When we talk about one-and-done athletes, education is not on the minds of the average student-athlete, the institution of higher learning, the coaches, fans, sports leagues, or anyone affiliated with the organization. It has become a cash-cow for colleges to milk out free money, and colleges go out of their way to make sure their student-athletes stay eligible. Colleges get paid big, NCAA gets paid big, professional sports league get paid big, team owners get paid big, corporations like Nike get paid big, all on the backs of the athletes. In the meantime, we see those same athletes still going broke financially because they are not prepared for life after sports (or often even in life during sports where they often go into massive debts while making millions!).

That is an issue, and it impacts everybody. These, unfortunately, are our modern day role-models that kids want to be just like. Not science, technology, engineering, math, or other technical fields with high levels of technicality and impact. It is not a problem caused by anybody specific, but it is an issue of the mindset. A mindset that makes people narcissistic, greedy, and overly materialistic in their chase for money, wealth, fame, and fortune.

I could go into similar examples of singers, rappers, models, actors, other fields, but I think I made my point. To be a role-model, I believe one has to be accessible to the average child/person and someone with certain qualities. These people above are not accessible, and they have flaws just like anybody (if not more) that no money can solve.

As I mentioned, it is very easy for a person to be one way publicly but entirely different in reality. Agents and public relations folks can truly portray their clients to look like how THEY want to be and what would sell. If we looked at the twitter/facebook pages of these celebrities, it would be very hard to tell what they wrote/posted themselves and what their publicists posted.

So that brings us to final point.

Who Should be Our Role-models?

The best sorts of role-models are those who we know. These include mentors, family members, friends, teachers, professors & advisers, people we know, understand and trust. These are people you know well and those who you know are legit accessible individuals. Everyone might know a few individuals like these, but there are plenty of other potential role-models.

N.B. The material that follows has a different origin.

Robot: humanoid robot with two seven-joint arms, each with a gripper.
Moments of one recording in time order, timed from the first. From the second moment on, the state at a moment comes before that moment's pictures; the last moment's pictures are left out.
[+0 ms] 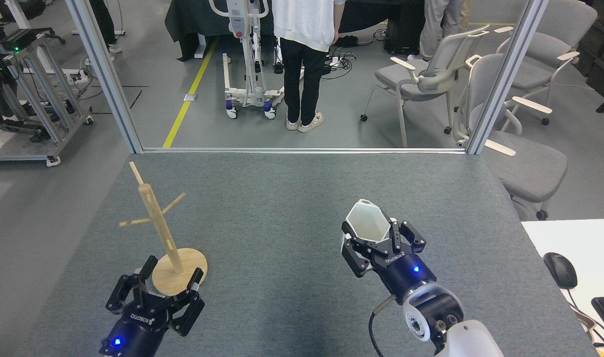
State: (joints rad) left arm 0.09 0.39 -0.22 -1.72 -1.12 -0.06 0.25; right arm -0.27 -0.13 0.32 -1.52 1.21 -0.10 0.12
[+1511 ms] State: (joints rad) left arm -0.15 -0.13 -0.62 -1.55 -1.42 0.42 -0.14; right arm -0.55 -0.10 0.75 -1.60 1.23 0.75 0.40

The other sorts of role-models could be those who serve society for the better. These include those we look up to, such as Gandhi, Mother Teresa, Martin Luther King Jr, religious figures such as Buddha, charitable individuals who put their own time/resources aside to help those in need, etc. Essentially, their public & private lives intersect to some degree, and we also have direct writings from many of them (not all). Normally, I don’t consider these as role-models because who can emulate Buddha, Gandhi, or Jesus? I will make an exception depending on what you are trying to draw or learn from these individuals. If you are going in thinking you will turn into Gandhi, forget it! You have a very long road ahead of you – you are better off just being yourself because nobody can BE Gandhi.

role-models

Finally, the other great role-models are those who are bringing society forward through ideas and technological advances. Many of these may not be accessible to most people, but these are people that much literature has been written about over the years.. These include scientists like Einstein, Isaac Newton, Stephen Hawking, etc.. Entrepreneurs like Bill Gates, Elon Musk, Steve Jobs, etc.. Engineers like Archimedes, Thomas Edison, Tesla, etc. Even current and recent folks like Bill Nye, Neil deGrasse Tyson, Carl Sagan can be role-models (these are people I look up to). We may not be able to shake their hands since most of them have long passed away, but these are people we know much about – what makes them tick, what is their world view, what ideas inspire them, how they think, their actions, inventions, etc. Their impacts are tangible because they are built more on the platform of ideas than anything else. These are not things a publicist can manufacture or fabricate artificially for the cameras since we have their exact words or lectures to look at.

In the end, be careful what and who you/your kids value in life! I leave you at that.